Enforceable Non-Compete Provisions
The Amended Act also specifies what must be contained in a non-compete agreement with a highly compensated employee for it to be valid and enforceable. In particular, the agreement must be in writing and specify:
- the scope of the competitive restriction, including what services, roles, industry or competing entities the employee is restricted from performing work in or on behalf of,
- the geographical limitations of the restriction and
- a term that does not exceed 365 days for non-medical specialists or 730 days for medical specialists from the date of separation.

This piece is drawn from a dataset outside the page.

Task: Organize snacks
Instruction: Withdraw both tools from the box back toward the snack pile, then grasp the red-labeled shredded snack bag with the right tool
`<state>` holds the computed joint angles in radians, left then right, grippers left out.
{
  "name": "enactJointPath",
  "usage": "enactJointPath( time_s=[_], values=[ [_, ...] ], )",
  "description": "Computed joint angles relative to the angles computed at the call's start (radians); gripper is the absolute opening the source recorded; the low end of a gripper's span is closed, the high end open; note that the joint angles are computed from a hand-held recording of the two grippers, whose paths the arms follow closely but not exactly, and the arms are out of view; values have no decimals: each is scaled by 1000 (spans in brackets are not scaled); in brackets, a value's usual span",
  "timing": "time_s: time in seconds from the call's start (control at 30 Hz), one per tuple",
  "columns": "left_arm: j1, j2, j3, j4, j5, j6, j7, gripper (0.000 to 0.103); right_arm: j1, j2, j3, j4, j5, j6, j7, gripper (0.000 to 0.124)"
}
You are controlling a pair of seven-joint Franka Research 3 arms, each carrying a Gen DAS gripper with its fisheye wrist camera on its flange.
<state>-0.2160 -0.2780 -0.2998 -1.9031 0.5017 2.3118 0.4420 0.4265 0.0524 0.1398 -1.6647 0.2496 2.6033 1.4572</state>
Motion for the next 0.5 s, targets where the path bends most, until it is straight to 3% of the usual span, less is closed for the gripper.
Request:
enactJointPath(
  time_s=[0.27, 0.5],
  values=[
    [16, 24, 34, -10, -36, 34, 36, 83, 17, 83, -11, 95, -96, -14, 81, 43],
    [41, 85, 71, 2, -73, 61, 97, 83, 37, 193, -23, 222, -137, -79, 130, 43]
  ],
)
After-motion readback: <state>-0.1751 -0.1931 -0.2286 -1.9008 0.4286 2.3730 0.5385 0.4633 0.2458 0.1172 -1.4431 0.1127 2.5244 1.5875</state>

The Amended Act also requires employers with a workplace policy that includes any exception to the non-compete definition to provide employees with written notice of the law (with text specifically dictated in the statute) within 30 days after the employee’s acceptance of employment, within 30 days after October 1, 2022 and any time the employer’s workplace policy regarding any exception changes. The Amended Act further requires employers to provide highly compensated employees with written notice (with text specifically dictated in the statute) of the non-compete provision at least 14 days before the individual begins employment or, if already employed, at least 14 days before the employee is required to execute the agreement containing the non-compete provision.
Enforcement
The Amended Act contains administrative penalties between $350 and $1,000 for each initial violation of the Amended Act, except that the penalty for violations of the retaliation provisions will be between $1,000 and $2,500. The Amended Act also provides that an employer will be liable for monetary relief between $500 and $1,000 for each violation of the prohibition on non-compete provisions. Penalties will increase for subsequent violations. Further, the law gives employees a private right of action or the right to file a complaint with the Mayor’s office.